Re: strange table disk sizes

From
Scott Marlowe
Date:
On Thu, Sep 1, 2011 at 6:38 AM, Rik Bellens <rik.bellens@telin.ugent.be> wrote:
> Op 01-09-11 14:22, Scott Marlowe schreef:

>> Yeah, could be.  Take a look at this page:
>> http://wiki.postgresql.org/wiki/Show_database_bloat and see if the
>> query there sheds some light on your situ.
>
> thanks for this answer
>
> if i run the query, I get 12433752064 wasted bytes on stats_count_pkey, so I
> suppose that is the reason

Also look into installing something like nagios and the
check_postgresql.pl plugin to keep track of these things before they
get out of hand.

csb time:  Back in the day when pg 6.5.3 and 7.0 was new and
interesting, I had a table that was 80k or so, and an index that was
about 100M.  Back when dual core machines were servers, and 1G ram was
an extravagance.   I had a process that deleted everything from the
table each night and replaced it, and the index was so huge that
lookups were taking something like 10 seconds each.  A simple drop /
create index fixed it right up.  The check_postgresql.pl script is a
god sent tool to keep your db healthy and happy.

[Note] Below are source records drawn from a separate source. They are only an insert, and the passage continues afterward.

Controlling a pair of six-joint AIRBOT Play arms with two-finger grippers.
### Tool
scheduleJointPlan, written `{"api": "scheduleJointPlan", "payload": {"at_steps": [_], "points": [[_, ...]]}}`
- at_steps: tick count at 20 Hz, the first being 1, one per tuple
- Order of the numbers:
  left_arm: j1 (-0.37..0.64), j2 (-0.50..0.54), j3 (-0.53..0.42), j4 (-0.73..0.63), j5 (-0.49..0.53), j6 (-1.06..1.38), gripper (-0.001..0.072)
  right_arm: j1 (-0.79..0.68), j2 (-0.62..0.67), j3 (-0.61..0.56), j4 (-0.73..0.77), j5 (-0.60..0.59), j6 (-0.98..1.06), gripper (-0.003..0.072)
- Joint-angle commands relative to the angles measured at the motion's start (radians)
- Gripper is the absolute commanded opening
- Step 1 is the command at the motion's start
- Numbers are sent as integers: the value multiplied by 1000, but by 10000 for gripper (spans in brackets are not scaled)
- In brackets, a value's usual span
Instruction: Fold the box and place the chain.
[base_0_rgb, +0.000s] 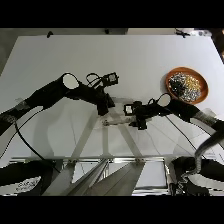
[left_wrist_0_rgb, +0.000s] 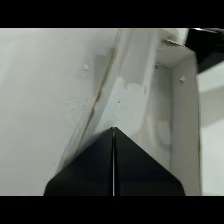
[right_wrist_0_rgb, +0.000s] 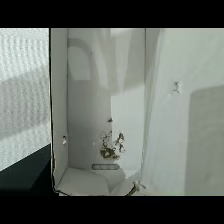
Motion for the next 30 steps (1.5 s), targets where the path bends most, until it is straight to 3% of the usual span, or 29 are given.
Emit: {"api": "scheduleJointPlan", "payload": {"at_steps": [1, 4, 9, 15, 21, 24, 30], "points": [[0, -35, 0, 111, 85, -161, 5, 1, 0, 0, -3, -2, -5, 298], [0, -76, 0, 201, 63, -253, 5, 1, 0, 0, -2, -2, -5, 298], [0, -87, 0, 202, -31, -256, 5, 1, 0, 0, -3, -2, -5, 298], [0, -47, 0, 197, -27, -251, 15, 1, 0, 0, -2, -2, -5, 298], [5, 43, 0, 205, -40, -246, 273, 1, 0, 0, -3, -2, -5, 298], [30, 101, 0, 249, -141, -245, 273, 1, 0, 0, -2, -2, -5, 298], [55, 160, 0, 407, -473, -180, 271, 1, 0, 0, -3, -2, -5, 298]]}}
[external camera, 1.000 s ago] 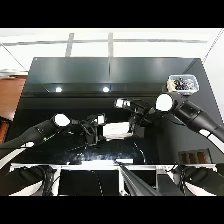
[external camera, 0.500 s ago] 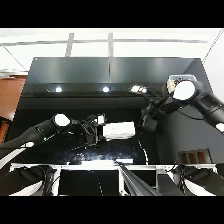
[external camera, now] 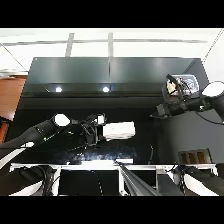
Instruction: Fold the box and place the chain.
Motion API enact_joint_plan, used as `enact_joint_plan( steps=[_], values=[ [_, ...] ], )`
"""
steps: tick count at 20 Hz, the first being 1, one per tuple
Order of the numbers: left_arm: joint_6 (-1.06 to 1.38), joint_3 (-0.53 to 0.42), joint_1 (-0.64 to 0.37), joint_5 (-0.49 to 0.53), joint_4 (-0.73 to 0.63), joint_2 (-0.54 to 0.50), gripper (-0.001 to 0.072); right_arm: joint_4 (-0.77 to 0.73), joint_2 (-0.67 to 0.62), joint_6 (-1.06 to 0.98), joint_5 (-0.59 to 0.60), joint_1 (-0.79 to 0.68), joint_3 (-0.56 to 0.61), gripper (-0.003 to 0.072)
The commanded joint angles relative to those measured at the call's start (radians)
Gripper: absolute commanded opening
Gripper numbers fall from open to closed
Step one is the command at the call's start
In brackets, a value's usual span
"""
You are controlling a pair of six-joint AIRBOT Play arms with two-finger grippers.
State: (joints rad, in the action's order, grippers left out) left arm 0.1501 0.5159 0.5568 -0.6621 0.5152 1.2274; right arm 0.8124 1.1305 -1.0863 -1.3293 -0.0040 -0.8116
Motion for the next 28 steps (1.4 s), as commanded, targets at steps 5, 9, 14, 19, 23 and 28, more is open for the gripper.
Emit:
enact_joint_plan(
  steps=[5, 9, 14, 19, 23, 28],
  values=[
    [0.000, 0.000, 0.000, 0.001, 0.000, 0.000, 0.0331, -0.432, 0.024, -0.061, 0.164, 0.198, 0.116, 0.0024],
    [0.000, 0.000, 0.000, 0.000, 0.000, 0.000, 0.0331, -0.446, 0.080, -0.061, 0.188, 0.320, 0.116, 0.0024],
    [0.000, 0.000, 0.000, 0.001, 0.000, 0.000, 0.0331, -0.431, 0.139, -0.057, 0.190, 0.387, 0.116, 0.0025],
    [0.000, 0.000, 0.000, 0.001, 0.000, 0.000, 0.0331, -0.366, 0.159, -0.051, 0.187, 0.389, 0.116, 0.0024],
    [0.000, 0.000, 0.000, 0.001, 0.000, 0.000, 0.0331, -0.362, 0.187, -0.052, 0.198, 0.389, 0.116, 0.0024],
    [0.000, 0.000, 0.000, 0.000, 0.000, 0.000, 0.0331, -0.343, 0.213, -0.051, 0.242, 0.404, 0.116, 0.0024]
  ],
)
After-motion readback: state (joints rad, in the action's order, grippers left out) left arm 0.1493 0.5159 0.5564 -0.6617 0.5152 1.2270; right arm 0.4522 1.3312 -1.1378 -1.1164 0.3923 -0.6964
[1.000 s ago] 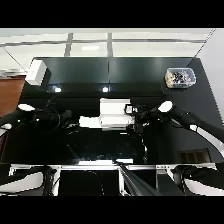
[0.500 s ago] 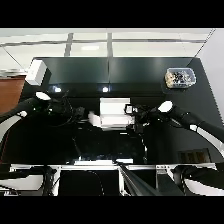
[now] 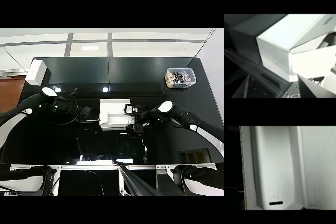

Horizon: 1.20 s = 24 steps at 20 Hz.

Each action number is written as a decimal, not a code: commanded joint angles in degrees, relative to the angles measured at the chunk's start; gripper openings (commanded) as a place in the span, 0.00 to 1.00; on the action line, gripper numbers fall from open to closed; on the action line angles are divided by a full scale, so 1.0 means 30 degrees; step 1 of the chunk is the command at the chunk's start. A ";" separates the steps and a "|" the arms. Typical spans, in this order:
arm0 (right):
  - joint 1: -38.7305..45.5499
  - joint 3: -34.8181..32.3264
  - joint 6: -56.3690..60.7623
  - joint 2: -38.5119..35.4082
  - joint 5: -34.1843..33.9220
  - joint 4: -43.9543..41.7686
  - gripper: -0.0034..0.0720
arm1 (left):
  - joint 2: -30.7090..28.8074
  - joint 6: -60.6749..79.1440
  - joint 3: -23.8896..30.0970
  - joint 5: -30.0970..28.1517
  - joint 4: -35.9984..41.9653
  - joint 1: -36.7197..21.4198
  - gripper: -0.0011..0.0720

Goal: Fold the box and place the chain.

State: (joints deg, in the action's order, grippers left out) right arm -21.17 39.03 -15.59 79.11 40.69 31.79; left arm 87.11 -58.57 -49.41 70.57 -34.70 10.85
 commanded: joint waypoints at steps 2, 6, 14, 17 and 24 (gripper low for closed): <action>-0.0022 0.0007 0.0000 0.0007 0.0007 -0.0007 0.69 | 0.0000 -0.1843 -0.0627 -0.0204 -0.0648 0.1129 0.97; -0.0022 0.0007 0.0000 0.0007 0.0007 -0.0007 0.69 | 0.0007 -0.3286 -0.1457 -0.1231 -0.0838 0.1829 0.97; -0.0022 0.0007 0.0000 0.0007 0.0007 0.0000 0.68 | 0.0007 -0.8714 -0.3694 -0.1894 -0.6222 0.4255 0.69; -0.0022 0.0007 0.0000 0.0007 0.0007 -0.0007 0.68 | 0.0007 -0.9865 -0.4495 -0.2004 -0.7533 0.5311 0.58; -0.0022 0.0007 0.0000 0.0007 0.0007 -0.0007 0.68 | 0.0007 -1.2109 -0.4838 -0.2025 -0.8648 0.6564 0.47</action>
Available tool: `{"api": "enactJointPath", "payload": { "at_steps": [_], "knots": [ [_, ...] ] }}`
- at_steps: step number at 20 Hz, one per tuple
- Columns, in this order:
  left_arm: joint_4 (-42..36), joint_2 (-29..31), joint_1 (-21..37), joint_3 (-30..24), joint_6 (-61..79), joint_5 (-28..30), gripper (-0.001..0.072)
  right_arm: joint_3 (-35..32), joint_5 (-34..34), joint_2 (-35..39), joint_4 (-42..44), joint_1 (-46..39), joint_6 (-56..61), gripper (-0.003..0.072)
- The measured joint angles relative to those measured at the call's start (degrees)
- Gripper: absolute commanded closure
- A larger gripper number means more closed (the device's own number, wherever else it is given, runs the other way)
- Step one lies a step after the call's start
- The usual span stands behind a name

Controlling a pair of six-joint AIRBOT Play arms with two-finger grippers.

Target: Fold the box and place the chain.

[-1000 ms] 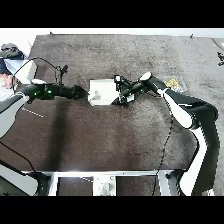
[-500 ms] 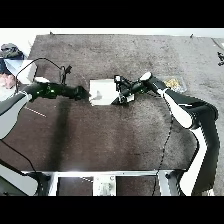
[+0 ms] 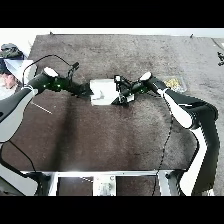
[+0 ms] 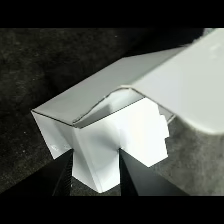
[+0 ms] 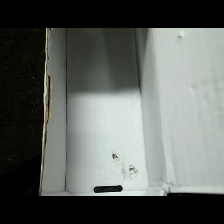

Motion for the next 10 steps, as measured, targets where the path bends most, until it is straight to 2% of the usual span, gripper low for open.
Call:
{"api": "enactJointPath", "payload": {
  "at_steps": [10],
  "knots": [
    [12.76, -0.02, -4.31, 2.95, -15.21, 2.51, 0.0394, 0.0, 0.0, 0.0, 0.02, 0.0, 0.0, 0.031]
  ]
}}
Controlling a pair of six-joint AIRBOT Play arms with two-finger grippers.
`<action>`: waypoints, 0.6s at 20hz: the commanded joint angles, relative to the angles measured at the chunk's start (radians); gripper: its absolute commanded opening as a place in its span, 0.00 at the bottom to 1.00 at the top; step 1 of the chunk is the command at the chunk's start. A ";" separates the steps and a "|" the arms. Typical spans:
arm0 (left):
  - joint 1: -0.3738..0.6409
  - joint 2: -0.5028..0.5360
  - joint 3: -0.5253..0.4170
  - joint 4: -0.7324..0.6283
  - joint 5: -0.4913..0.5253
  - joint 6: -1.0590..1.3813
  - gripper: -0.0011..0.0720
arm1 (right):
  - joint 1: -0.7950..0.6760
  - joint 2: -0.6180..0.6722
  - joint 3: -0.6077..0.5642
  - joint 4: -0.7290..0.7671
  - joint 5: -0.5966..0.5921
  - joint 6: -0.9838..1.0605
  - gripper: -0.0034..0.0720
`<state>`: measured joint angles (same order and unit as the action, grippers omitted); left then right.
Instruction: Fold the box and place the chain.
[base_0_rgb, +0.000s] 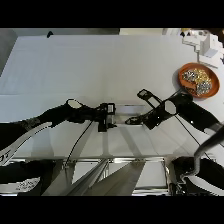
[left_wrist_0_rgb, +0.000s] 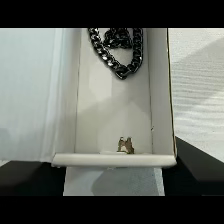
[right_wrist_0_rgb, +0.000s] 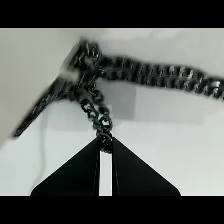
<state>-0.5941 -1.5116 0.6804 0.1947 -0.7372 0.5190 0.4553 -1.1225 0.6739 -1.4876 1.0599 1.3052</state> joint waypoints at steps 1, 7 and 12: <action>0.000 0.000 0.001 0.000 0.000 0.000 0.36 | 0.000 0.114 0.001 -0.004 0.063 0.007 0.06; 0.000 0.000 0.001 0.000 0.000 0.000 0.36 | 0.000 0.320 0.003 0.032 0.142 0.004 0.06; 0.000 0.000 0.001 0.000 0.000 0.000 0.36 | 0.001 0.378 0.102 0.139 0.198 -0.005 0.06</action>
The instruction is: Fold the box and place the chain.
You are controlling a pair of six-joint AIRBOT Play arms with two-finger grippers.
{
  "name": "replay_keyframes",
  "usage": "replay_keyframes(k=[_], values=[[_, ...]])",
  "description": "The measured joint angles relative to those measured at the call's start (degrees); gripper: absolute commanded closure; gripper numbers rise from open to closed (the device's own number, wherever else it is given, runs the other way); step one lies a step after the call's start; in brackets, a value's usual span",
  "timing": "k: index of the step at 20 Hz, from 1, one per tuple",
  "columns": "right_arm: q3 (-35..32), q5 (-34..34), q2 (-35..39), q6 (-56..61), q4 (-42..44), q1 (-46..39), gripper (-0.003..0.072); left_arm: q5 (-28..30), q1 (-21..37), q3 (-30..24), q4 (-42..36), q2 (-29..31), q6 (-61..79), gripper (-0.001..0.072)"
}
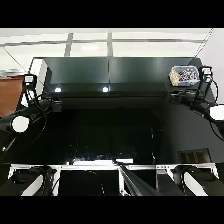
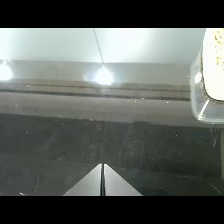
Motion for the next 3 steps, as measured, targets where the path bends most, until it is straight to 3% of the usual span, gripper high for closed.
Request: replay_keyframes(k=[3], values=[[0.0,0.0,0.0,0.0,0.0,0.0,0.0674,0.0,0.0,0.0,0.0,0.0,0.0,0.0682]])
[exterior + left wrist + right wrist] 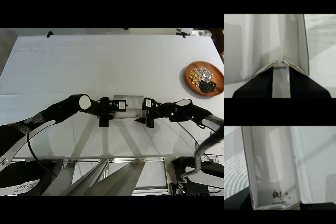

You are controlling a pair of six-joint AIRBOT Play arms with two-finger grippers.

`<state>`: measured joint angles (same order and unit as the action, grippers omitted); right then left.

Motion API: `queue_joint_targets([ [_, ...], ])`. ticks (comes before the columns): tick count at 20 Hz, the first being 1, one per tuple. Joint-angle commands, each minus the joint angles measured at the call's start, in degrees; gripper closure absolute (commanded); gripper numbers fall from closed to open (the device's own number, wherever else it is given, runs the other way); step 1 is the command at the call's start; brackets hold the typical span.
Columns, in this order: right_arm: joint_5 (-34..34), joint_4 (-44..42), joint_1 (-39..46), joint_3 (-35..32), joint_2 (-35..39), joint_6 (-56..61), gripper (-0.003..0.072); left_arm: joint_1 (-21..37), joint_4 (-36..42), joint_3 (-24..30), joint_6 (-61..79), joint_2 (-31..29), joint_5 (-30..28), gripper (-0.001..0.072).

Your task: Fold the box and place the chain.

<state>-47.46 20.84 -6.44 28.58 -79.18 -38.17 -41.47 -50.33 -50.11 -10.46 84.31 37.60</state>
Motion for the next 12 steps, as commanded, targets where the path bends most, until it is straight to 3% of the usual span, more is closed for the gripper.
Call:
queue_joint_targets([
  [1,0.1,-0.1,0.0,0.0,0.0,0.2,0.0283,-1.5,0.6,0.0,0.0,1.0,-2.6,0.0495],
  [2,0.1,-0.1,0.0,0.0,0.0,0.2,0.0283,-1.5,0.6,0.0,0.0,1.0,-2.9,0.0482],
  [3,0.1,-0.1,0.0,0.0,0.0,0.2,0.0283,-1.5,0.6,0.0,0.0,1.0,-2.9,0.0417],
  [8,0.1,-0.1,0.0,0.0,0.0,0.2,0.0283,-1.5,0.6,0.0,0.0,1.0,-2.9,0.0352],
  [10,0.1,-0.1,0.0,0.0,0.0,0.2,0.0283,-1.5,0.6,0.0,0.0,1.0,-2.9,0.0243],
  [12,0.1,-0.1,0.0,0.0,0.0,0.2,0.0283,-1.5,0.6,0.0,-0.1,1.0,-2.6,0.022],
])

Re: strange table disk sizes

From
"Albe Laurenz"
Date:
Rik Bellens wrote:
> I have two large tables in a database, one containing original data
and
> the other one derived from the first table. The first table contains
> several columns and indexes, while the second table has less columns
and
> only one index. Both tables have the same number of rows.
Nevertheless,
> the second table is much larger in disk size than the first one. How
can
> this be explained?

Maybe the second table contains more empty space.

See
http://www.postgresql.org/docs/9.0/static/routine-vacuuming.html#VACUUM-
FOR-SPACE-RECOVERY

Yours,
Laurenz Albe

Re: strange table disk sizes

From
Rik Bellens
Date:
Op 01-09-11 14:43, Scott Marlowe schreef:
> On Thu, Sep 1, 2011 at 6:38 AM, Rik Bellens<rik.bellens@telin.ugent.be>  wrote:
>> Op 01-09-11 14:22, Scott Marlowe schreef:
>>> Yeah, could be.  Take a look at this page:
>>> http://wiki.postgresql.org/wiki/Show_database_bloat and see if the
>>> query there sheds some light on your situ.
>> thanks for this answer
>>
>> if i run the query, I get 12433752064 wasted bytes on stats_count_pkey, so I
>> suppose that is the reason
> Also look into installing something like nagios and the
> check_postgresql.pl plugin to keep track of these things before they
> get out of hand.
>
> csb time:  Back in the day when pg 6.5.3 and 7.0 was new and
> interesting, I had a table that was 80k or so, and an index that was
> about 100M.  Back when dual core machines were servers, and 1G ram was
> an extravagance.   I had a process that deleted everything from the
> table each night and replaced it, and the index was so huge that
> lookups were taking something like 10 seconds each.  A simple drop /
> create index fixed it right up.  The check_postgresql.pl script is a
> god sent tool to keep your db healthy and happy.
after running reindex on the stats_count_pkey, the disk size of this
index was reduced with about 2 gigs, but the size of the table itself
was still very large.
running 'vacuum full' also reduced the table size from 14 gigs to about
2 gigs.
I will now regullarly check the database with the mentioned tools and
queries.
thank you for the very usefull tips


Re: strange table disk sizes

From
Scott Marlowe
Date:
On Thu, Sep 1, 2011 at 10:04 AM, Rik Bellens <rik.bellens@telin.ugent.be> wrote:
>
> after running reindex on the stats_count_pkey, the disk size of this index
> was reduced with about 2 gigs, but the size of the table itself was still
> very large.
> running 'vacuum full' also reduced the table size from 14 gigs to about 2
> gigs.
> I will now regullarly check the database with the mentioned tools and
> queries.
> thank you for the very usefull tips

Excellent.  keep in mind that vacuum full on a table can lead to index
bloat, so you might need to reindex after that.